Director UK Apprenticeships, AstraZeneca

The traditional way to kickstart a science career is via university study. However, apprenticeships offer degree and master’s level education alongside workplace experience.

From Kim Hardman’s perspective, apprenticeships are an increasingly popular career pathway. And she should know. As Director UK Apprenticeships at global biopharmaceutical company AstraZeneca, she sees apprenticeship applications from school-leavers, graduates and even existing members of staff.

AstraZeneca offers in excess of 35 different apprenticeships at all levels and in a range of roles across the business, including early-stage science and discovery, technology and engineering. “That variety creates massive opportunity,” says Hardman. “A lot of people still equate apprenticeships with certain jobs. They look agog when I tell them about the array of training options currently available.”

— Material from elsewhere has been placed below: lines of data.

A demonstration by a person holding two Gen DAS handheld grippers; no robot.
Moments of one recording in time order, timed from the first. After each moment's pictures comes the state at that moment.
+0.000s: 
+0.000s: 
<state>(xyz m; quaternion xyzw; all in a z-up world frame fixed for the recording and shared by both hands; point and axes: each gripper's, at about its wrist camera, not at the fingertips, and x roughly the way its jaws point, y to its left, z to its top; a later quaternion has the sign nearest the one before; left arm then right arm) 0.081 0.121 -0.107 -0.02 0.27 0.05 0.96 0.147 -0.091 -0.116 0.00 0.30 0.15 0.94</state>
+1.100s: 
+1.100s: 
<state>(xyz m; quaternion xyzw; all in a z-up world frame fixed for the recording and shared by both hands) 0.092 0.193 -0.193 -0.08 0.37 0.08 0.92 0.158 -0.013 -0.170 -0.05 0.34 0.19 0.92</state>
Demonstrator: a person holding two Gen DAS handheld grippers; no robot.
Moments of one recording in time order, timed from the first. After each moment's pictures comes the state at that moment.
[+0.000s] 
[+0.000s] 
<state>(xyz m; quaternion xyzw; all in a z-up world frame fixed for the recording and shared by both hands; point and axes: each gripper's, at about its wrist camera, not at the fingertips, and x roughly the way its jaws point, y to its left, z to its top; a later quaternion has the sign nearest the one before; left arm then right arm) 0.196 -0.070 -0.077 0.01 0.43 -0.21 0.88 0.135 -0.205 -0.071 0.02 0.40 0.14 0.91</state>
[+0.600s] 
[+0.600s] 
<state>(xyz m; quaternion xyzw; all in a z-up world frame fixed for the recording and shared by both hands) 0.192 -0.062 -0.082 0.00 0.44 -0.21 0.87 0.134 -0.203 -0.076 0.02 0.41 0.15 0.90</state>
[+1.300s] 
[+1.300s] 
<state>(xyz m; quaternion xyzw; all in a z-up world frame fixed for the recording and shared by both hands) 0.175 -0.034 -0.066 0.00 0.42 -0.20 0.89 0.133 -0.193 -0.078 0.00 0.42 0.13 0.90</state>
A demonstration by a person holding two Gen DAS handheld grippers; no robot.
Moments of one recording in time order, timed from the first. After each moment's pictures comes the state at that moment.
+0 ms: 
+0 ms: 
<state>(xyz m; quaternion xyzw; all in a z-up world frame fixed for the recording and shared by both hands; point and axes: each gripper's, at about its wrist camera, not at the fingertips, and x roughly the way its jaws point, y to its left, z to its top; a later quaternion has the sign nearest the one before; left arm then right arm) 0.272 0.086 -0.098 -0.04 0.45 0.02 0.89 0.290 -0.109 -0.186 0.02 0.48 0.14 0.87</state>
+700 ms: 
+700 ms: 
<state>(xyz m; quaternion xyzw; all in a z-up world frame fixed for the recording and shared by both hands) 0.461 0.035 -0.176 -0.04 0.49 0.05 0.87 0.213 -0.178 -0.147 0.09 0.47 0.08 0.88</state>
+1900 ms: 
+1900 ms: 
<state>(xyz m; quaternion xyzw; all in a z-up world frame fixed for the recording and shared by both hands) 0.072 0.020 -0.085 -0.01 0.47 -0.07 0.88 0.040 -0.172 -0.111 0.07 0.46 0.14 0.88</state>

Predominantly, the company’s apprentices come straight from sixth form or college and work while studying for qualifications which (depending on the level) may include a degree. Then there are graduates on Level 7 apprenticeships, which are master’s degree equivalent programmes. Meanwhile, some company employees take apprenticeships as a way of upskilling and advancing their careers.

How apprenticeships increase workforce diversity

Traditionally, if you wanted to work in a scientific field, you might go to university, get a degree and maybe go on to study for a master’s or PhD. Apprenticeships are a challenge to that stereotype — while, for good measure, increasing workforce diversity and enabling social mobility. “Not everyone wants to go to university after sixth form,” says Hardman. “Plus, for some students, there’s a financial consideration to bear in mind. “In that case, they may decide that an apprenticeship — the chance to earn and learn — is a better option,” she notes.

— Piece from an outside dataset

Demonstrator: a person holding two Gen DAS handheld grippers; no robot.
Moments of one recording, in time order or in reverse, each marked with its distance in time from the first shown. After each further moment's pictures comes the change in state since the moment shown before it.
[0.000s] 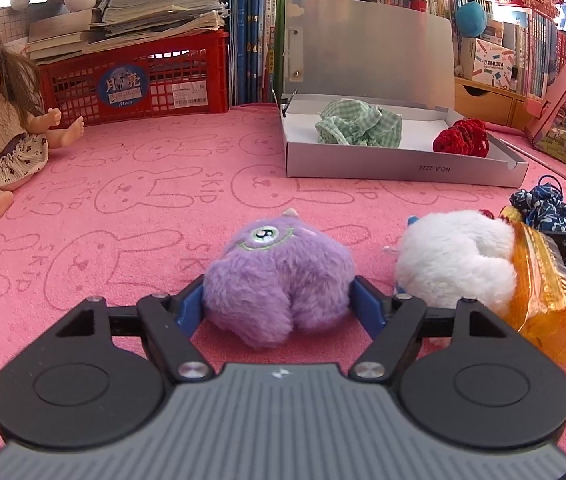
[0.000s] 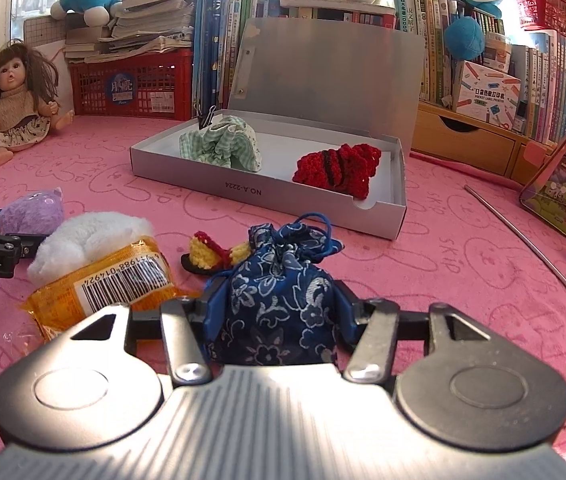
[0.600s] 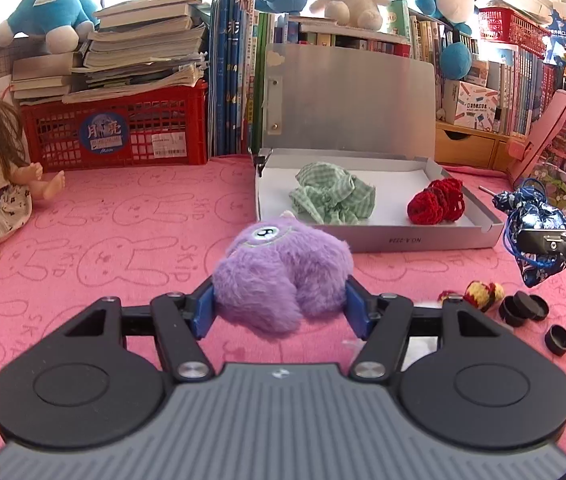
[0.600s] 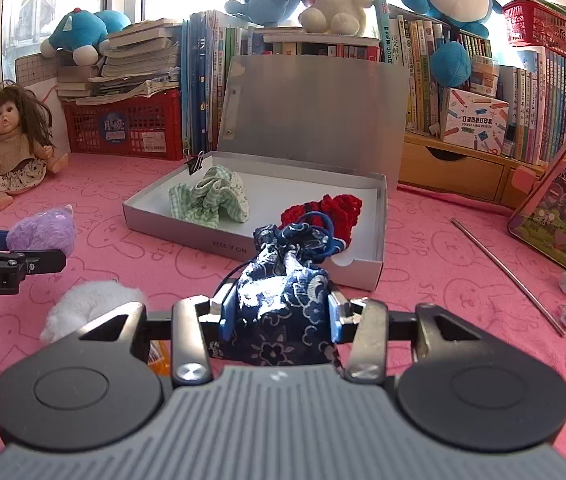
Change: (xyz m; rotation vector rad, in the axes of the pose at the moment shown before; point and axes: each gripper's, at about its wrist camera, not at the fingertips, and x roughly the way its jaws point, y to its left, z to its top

That’s good for a company such as AstraZeneca, because the fact is that school or college-leavers often make just as outstanding employees as those choosing a more traditional route into science. “They have a diversity of thought,” says Hardman. “They’re not hierarchical and they’re not afraid to say to their line managers: ‘Why are you doing things that way? Here’s how you can do it better.’ Typically, they have more of a digital mindset. So, as an employer, we get as much from our apprentices as they get from us.”

As an employer, we get as much from our apprentices as they get from us.

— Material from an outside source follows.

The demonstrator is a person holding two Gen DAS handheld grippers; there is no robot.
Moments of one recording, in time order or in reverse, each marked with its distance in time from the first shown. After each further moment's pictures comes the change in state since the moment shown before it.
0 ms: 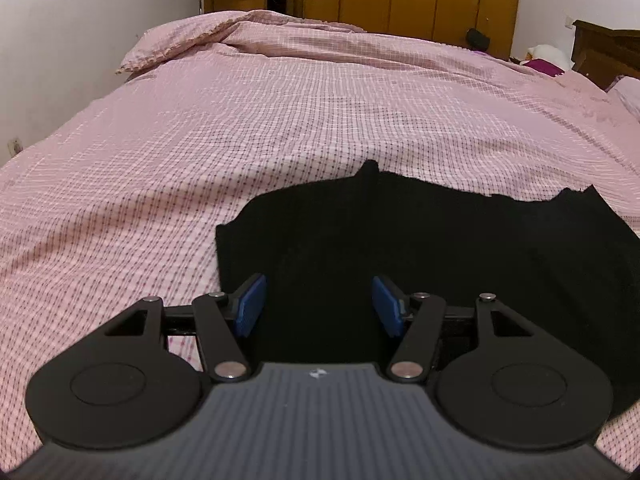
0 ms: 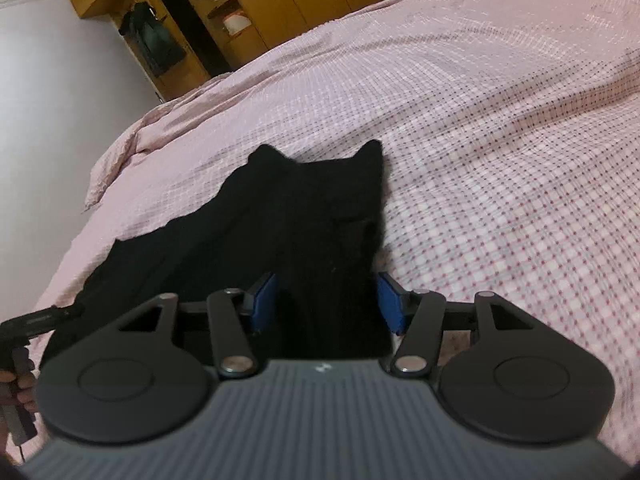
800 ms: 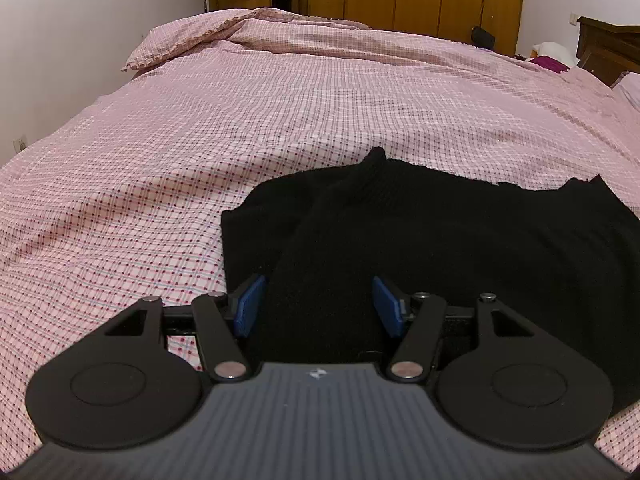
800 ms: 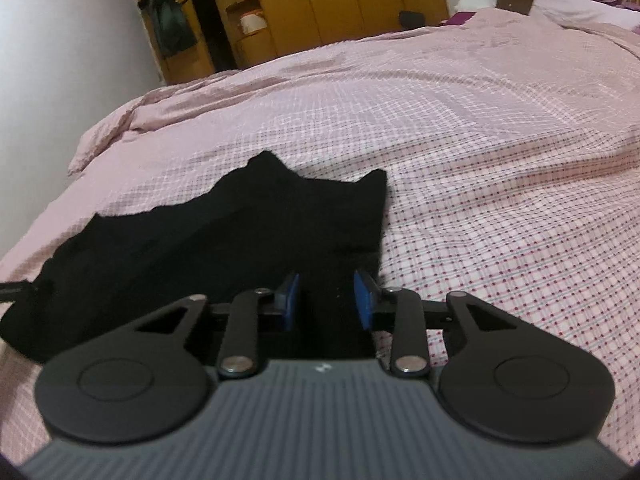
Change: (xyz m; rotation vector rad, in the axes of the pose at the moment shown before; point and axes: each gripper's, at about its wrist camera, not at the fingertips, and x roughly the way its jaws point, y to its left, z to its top) left arm 0.005 -0.003 -0.008 0.004 0.008 0.021; right arm 0.008 0.017 0.002 -0.183 -0.035 -0.062
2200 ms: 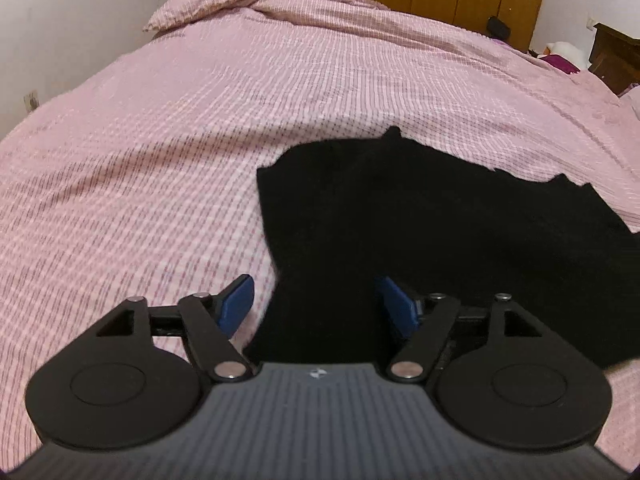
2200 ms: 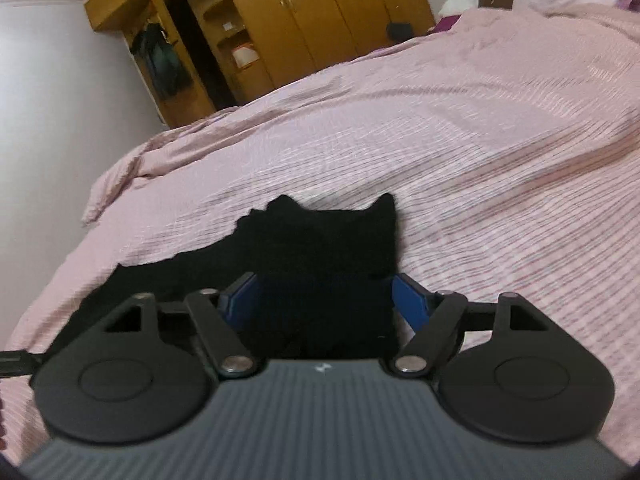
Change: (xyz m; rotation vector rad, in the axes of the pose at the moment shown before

Working in a team while completing degree-level study

Of course, postgraduate students may possess strong scientific expertise that apprentices have yet to acquire. However, those with a university education won’t necessarily be equipped with workplace experience. “For example, students at university don’t work in laboratories all the time,” says Hardman. “So when they join us as graduates, we have to teach them lab skills. Yet some of our apprentices who join us after their A Levels go into our labs from day one to work on life-saving medicines. They’re involved in real-life projects at the same time as working towards their degree. It’s a boost for them.”

It’s also a boost for the business, notes Hardman. “Apprentices could be working with award-winning scientists and using the latest technology. Plus, they’re often given science projects that we have not yet been able to develop because our long-established workforce has other priorities. That’s a really exciting opportunity for the apprentices — and for us, as a business.”

The biggest mistake that anyone can make is thinking that an apprenticeship is an easy option, warns Hardman. It’s anything but. “We say to those coming for an apprenticeship interview: ‘You’re not choosing a simple route, here. You’ll be typically working four days a week in a team, and we’ll expect you to deliver in that role. At the same time, you’ll also be studying one day a week for a qualification.’ Yet we know that apprenticeships are so rewarding — and a way for people to thrive in their careers.”